心脏损伤是阿霉素(DOX)临床应用的主要限制因素。临床前研究表明,炎症效应可能参与了DOX诱导的心脏毒性。据推测,Nε-(羧甲基)赖氨酸(CML)是在包括炎症在内的氧化应激之后产生的。因此,本研究的目的是调查DOX处理后心脏中CML是否增加,以及抗炎药除了可能对DOX诱导的心脏毒性具有保护作用外,是否还能减轻这种效应。将这些效应与潜在的心脏保护剂7-单羟基乙基芦丁(monoHER)的效应进行比较。

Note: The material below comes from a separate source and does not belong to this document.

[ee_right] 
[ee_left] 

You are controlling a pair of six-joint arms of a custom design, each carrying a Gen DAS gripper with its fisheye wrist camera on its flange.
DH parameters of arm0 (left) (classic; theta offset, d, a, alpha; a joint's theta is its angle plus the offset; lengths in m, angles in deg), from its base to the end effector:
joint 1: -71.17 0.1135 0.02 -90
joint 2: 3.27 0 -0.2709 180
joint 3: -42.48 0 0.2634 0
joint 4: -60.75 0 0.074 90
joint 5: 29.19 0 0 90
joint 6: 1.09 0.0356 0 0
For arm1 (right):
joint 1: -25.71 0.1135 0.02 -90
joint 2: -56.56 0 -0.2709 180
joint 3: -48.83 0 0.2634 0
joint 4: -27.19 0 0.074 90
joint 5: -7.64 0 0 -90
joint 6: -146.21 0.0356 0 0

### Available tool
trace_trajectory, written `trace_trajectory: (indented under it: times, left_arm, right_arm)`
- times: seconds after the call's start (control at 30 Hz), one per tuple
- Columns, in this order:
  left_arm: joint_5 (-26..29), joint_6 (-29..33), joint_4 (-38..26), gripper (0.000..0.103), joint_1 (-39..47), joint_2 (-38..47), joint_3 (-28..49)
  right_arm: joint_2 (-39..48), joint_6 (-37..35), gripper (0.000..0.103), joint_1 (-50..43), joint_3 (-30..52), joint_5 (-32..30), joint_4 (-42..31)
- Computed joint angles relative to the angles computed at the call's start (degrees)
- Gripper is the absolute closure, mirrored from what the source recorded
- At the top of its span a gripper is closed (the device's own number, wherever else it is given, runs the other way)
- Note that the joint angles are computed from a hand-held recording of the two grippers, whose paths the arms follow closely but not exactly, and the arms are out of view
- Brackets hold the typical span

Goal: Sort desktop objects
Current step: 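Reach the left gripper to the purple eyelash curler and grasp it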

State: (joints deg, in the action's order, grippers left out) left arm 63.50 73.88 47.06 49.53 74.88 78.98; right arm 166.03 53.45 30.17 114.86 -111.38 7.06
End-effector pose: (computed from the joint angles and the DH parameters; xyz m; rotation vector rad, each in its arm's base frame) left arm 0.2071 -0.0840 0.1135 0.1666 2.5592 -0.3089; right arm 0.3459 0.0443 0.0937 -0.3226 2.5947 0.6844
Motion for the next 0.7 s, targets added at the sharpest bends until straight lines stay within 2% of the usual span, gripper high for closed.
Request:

将BALB/c小鼠分别用生理盐水、单独的DOX或先用酮洛芬(KP)、地塞米松(DEX)或monoHER预处理后再给予DOX进行处理。根据比林厄姆标准评估心脏损伤。采用免疫组织化学方法对Nε-(羧甲基)赖氨酸进行定量分析。与生理盐水组相比,DOX处理的小鼠中受损心肌细胞增加了21.6倍(P<0.001)。与单独用DOX处理的小鼠相比,在DOX之前给予KP、DEX或monoHER可显著降低异常心肌细胞的平均比例(P≤0.02)。此外,与生理盐水处理组相比,DOX导致每平方毫米心肌内CML染色血管数量显著增加(P=0.001),CML染色强度也显著增加(P=0.001)。DOX-DEX、DOX-KP和DOX-monoHER可使Nε-(羧甲基)赖氨酸阳性率显著降低(P≤0.01)。这些结果证实炎症在DOX诱导的心脏毒性中起作用,观察到的DOX诱导的CML积累增强了这种作用,而抗炎药和monoHER可降低CML的积累。